Tiling provides maximum benefit for streaming scenarios with frequent updates:

from feast import StreamFeatureView, Aggregation
from feast.data_source import PushSource, KafkaSource
from datetime import timedelta

# Example with Kafka streaming source
customer_features = StreamFeatureView(
    name="customer_transaction_features",
    entities=[customer],
    source=KafkaSource(
        name="transactions_stream",
        kafka_bootstrap_servers="localhost:9092",
        topic="transactions",
        timestamp_field="event_timestamp",
        batch_source=file_source,  # For historical data
    ),
    aggregations=[
        Aggregation(column="amount", function="sum", time_window=timedelta(hours=1), name="sum_amount_1h"),
        Aggregation(column="amount", function="avg", time_window=timedelta(hours=1), name="avg_amount_1h"),
        Aggregation(column="amount", function="std", time_window=timedelta(hours=1), name="std_amount_1h"),
    ],
    timestamp_field="event_timestamp",
    online=True,
    
    # Tiling configuration
    enable_tiling=True,  # speedup for streaming!
    tiling_hop_size=timedelta(minutes=5),  # Update frequency
)

When to Enable:

  • Streaming data sources (Kafka, Kinesis, PushSource)
  • Frequent updates (every few minutes)
  • Real-time feature serving
  • High-throughput event processing

Key Parameters

  • aggregations: List of time-windowed aggregations to compute.
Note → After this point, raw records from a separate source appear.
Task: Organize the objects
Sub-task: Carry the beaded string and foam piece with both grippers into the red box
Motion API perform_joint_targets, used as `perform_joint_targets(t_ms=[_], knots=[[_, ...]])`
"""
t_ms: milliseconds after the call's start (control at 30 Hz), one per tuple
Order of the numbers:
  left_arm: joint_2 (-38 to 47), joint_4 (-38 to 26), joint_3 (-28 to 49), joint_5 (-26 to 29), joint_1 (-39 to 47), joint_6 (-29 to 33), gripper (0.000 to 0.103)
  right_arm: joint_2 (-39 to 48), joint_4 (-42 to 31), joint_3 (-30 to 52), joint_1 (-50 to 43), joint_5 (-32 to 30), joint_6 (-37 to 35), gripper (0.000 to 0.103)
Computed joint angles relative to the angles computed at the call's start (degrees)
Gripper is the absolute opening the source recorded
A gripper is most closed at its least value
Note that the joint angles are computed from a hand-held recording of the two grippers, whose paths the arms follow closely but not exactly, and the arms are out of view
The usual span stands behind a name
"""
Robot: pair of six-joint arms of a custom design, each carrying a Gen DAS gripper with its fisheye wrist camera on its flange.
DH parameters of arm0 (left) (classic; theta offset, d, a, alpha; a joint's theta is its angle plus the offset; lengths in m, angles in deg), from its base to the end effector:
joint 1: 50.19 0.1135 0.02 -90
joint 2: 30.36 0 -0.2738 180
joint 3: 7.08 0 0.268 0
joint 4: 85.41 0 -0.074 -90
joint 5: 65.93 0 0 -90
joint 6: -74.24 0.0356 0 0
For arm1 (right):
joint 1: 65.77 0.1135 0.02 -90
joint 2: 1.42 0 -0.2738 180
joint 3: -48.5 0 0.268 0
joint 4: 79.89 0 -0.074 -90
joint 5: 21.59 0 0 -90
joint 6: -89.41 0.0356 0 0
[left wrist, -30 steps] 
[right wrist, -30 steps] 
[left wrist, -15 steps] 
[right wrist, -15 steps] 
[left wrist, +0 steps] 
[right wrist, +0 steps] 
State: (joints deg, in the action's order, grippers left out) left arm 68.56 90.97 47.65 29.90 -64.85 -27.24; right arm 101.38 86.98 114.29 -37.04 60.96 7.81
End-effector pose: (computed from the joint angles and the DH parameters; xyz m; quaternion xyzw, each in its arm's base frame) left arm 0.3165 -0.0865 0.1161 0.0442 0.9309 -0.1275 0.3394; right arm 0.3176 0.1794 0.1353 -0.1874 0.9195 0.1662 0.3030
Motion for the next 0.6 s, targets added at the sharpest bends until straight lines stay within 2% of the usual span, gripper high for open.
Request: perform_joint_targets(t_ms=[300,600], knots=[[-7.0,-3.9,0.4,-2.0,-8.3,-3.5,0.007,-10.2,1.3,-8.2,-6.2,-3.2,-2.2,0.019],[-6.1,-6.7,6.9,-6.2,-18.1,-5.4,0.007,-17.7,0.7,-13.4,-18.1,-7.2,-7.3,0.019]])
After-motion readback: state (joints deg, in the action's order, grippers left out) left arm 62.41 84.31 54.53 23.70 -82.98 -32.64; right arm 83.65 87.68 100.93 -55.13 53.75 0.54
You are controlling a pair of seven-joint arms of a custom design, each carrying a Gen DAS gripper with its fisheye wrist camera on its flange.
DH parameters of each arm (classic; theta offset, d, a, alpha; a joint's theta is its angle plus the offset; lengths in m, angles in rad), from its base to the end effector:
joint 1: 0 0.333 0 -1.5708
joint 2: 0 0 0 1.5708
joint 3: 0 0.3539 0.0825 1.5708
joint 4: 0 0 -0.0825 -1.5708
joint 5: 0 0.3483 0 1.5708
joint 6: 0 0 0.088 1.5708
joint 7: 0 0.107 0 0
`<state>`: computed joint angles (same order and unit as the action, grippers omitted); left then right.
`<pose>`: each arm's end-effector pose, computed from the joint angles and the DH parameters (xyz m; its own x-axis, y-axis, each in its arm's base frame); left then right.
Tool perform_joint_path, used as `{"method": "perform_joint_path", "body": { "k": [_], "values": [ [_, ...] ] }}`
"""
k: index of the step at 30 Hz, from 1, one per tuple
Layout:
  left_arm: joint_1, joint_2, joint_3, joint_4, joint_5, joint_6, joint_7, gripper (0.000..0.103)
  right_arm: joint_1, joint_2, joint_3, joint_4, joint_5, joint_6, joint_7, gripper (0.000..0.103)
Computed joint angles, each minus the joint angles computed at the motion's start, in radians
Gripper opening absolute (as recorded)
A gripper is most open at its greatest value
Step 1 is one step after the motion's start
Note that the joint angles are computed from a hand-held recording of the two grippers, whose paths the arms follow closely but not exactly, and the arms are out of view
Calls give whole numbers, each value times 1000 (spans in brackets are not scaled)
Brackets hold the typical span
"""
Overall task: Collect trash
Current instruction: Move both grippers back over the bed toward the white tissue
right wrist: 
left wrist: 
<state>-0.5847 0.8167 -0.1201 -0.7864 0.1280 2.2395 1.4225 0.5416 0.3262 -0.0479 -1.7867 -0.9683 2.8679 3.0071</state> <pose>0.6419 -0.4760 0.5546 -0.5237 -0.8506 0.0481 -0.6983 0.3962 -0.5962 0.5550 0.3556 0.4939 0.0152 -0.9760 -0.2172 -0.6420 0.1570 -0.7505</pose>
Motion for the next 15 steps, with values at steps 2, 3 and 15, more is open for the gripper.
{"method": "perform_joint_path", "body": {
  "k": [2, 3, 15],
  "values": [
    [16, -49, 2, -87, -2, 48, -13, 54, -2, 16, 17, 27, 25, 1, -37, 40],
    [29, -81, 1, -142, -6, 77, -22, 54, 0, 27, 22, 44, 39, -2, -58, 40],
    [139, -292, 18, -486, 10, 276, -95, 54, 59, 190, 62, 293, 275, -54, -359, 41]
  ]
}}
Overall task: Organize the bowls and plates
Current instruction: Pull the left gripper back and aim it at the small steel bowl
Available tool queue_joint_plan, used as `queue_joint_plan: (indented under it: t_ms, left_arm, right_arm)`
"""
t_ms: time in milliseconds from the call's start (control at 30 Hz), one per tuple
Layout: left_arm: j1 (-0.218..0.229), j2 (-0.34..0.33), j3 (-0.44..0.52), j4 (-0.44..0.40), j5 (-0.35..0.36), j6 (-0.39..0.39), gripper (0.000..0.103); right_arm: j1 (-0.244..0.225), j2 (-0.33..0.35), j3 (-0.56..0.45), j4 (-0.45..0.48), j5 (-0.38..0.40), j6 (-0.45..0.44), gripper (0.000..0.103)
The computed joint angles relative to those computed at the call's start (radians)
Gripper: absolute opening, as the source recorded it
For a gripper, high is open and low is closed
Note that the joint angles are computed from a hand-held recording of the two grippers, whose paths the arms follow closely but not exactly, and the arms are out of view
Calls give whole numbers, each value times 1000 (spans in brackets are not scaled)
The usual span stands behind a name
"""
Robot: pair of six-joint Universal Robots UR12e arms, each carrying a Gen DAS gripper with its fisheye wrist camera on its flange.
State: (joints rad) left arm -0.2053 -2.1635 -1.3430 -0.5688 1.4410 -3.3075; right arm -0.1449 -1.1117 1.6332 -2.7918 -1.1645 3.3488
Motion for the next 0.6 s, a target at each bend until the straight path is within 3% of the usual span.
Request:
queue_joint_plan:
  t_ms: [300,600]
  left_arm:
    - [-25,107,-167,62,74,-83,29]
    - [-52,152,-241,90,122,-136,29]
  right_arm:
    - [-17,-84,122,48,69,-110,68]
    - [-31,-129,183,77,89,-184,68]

Each Aggregation accepts:
    • column: source column to aggregate
    • function: aggregation function (sum, avg, mean, min, max, count, std)
    • time_window: duration of the aggregation window
    • slide_interval: hop/slide size (defaults to time_window)
    • name (optional): output feature name. Defaults to {function}_{column} (e.g., sum_amount). Set this to use a custom name (e.g., name="sum_amount_1h").
  • timestamp_field: Column name for timestamps (required when aggregations are specified)
  • enable_tiling: Enable tiling optimization (default: False)
    • Set to True for streaming scenarios
  • tiling_hop_size: Time interval between tiles (default: 5 minutes)
    • Smaller = more granular tiles, potentially higher memory during processing window
    • Larger = less granular tiles, potentially lower memory during processing window

Compute Engine Requirements

  • Spark Compute Engine: Fully supported for streaming and batch
  • Ray Compute Engine: Fully supported for streaming and batch
  • Local Compute Engine: Does NOT support time-windowed aggregations

Architecture

Tiling in Feast uses a simple, pure pandas architecture that works with any compute engine:

How It Works

┌─────────────────┐
│ Engine DataFrame│ (Spark/Ray/etc)
└────────┬────────┘
         │ .toPandas() / .to_pandas()
         ▼
┌─────────────────┐
│ Pandas DataFrame│
└────────┬────────┘
         │ orchestrator.apply_sawtooth_window_tiling()
         ▼
┌─────────────────┐
│  Cumulative     │ (pandas with _tile_start, _tile_end, IRs)
│     Tiles       │
└────────┬────────┘
         │ tile_subtraction.convert_cumulative_to_windowed()
         ▼
┌─────────────────┐
│   Windowed      │ (pandas with final aggregations)
│ Aggregations    │
└────────┬────────┘
         │ spark.createDataFrame() / ray.from_pandas()
         ▼
┌─────────────────┐
│ Engine DataFrame│
└─────────────────┘

Summary

Tiling with Intermediate Representations provides a powerful optimization for streaming time-windowed aggregations in Feast.